Three years earlier Steve dismissed TV as boring: “You watch television to turn your brain off, and you work on your computer when you want to turn your brain on.” But along came Apple TV anyway, a product that still feels half loved.
But the big one was the iPhone. “Every once in a while a revolutionary product comes along that changes everything. It’s very fortunate if you can work on just one of these in your career... Apple’s been very fortunate in that it’s introduced a few of these,” boasted Jobs.
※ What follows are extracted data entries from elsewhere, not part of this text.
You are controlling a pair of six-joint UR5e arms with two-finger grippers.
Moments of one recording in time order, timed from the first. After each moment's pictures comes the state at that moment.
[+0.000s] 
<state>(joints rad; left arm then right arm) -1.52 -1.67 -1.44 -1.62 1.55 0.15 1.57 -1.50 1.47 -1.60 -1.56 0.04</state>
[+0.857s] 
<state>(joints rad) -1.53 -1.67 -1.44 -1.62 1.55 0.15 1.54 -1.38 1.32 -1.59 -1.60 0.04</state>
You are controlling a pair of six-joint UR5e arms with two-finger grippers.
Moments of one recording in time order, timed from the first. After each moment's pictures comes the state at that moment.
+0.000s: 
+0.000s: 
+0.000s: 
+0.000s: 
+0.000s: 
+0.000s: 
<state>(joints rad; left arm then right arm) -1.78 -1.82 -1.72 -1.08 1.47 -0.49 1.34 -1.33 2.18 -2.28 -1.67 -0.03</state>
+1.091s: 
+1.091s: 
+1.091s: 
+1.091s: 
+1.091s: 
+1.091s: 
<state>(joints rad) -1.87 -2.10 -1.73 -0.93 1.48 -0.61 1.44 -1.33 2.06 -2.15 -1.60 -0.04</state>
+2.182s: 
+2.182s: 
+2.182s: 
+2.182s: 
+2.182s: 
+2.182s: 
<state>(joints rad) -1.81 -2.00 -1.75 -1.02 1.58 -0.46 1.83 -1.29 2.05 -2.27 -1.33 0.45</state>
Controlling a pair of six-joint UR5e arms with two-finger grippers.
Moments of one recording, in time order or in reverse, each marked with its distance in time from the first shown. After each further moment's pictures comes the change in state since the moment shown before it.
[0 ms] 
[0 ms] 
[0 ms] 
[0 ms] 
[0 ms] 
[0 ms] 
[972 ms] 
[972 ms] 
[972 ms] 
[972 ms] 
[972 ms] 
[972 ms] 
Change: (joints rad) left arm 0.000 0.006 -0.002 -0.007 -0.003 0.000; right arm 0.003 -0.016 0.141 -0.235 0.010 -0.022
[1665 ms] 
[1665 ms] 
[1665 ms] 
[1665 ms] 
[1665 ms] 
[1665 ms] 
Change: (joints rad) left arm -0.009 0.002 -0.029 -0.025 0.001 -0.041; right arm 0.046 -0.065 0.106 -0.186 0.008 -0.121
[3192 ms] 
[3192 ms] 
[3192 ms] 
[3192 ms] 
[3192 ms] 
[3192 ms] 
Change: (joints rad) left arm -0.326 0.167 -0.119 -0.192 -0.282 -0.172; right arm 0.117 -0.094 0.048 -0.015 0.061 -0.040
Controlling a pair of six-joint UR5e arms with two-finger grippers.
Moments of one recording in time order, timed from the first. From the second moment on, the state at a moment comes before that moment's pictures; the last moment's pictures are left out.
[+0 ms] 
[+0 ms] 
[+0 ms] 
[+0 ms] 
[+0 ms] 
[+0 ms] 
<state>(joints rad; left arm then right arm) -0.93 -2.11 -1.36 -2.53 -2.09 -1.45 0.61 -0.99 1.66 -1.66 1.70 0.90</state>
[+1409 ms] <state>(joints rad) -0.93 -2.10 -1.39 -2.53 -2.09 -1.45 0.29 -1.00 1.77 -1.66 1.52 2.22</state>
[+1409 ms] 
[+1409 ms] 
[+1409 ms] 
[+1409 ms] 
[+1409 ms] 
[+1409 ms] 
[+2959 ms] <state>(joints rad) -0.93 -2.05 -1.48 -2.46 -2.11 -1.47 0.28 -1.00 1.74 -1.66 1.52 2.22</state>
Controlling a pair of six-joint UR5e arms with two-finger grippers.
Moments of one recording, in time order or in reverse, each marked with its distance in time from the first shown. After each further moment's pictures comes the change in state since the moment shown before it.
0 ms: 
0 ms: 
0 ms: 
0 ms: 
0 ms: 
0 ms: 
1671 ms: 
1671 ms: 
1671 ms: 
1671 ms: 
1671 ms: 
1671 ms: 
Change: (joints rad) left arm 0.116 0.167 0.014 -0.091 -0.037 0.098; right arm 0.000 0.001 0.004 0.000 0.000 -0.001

2008 The year of Thin, with Apple releasing the MacBook Air and a newly slimmed-down iPod nano. But it wasn’t just Apple’s hardware that was skinny. Steve Jobs was looking so gaunt that Bloomberg inadvertently ran his obituary.
2009 This was a year of consolidation without Steve Jobs, who was forced to take extended leave from his company in order to have a liver transplant. Even Mac OS X took a breather, with 10.6 Snow Leopard introducing just minor amends to the 10-year-old operating system.
And 2010 looks like it’s going to be another killer year for Apple, with hype for the rumoured Tablet Mac promising to change the technological and publishing landscapes just like the iPod and iPhone did in the past decade, and the Mac did many years previously.
“I make 50 cents for showing up... and the other 50 cents is based on my performance,” said Steve, discussing his famous $1 a year salary as Apple’s CEO. On the basis of the past 10 years he’s worth a whole lot more. He’ll be richer, too, if he follows his own advice to “Stay hungry. Stay foolish”.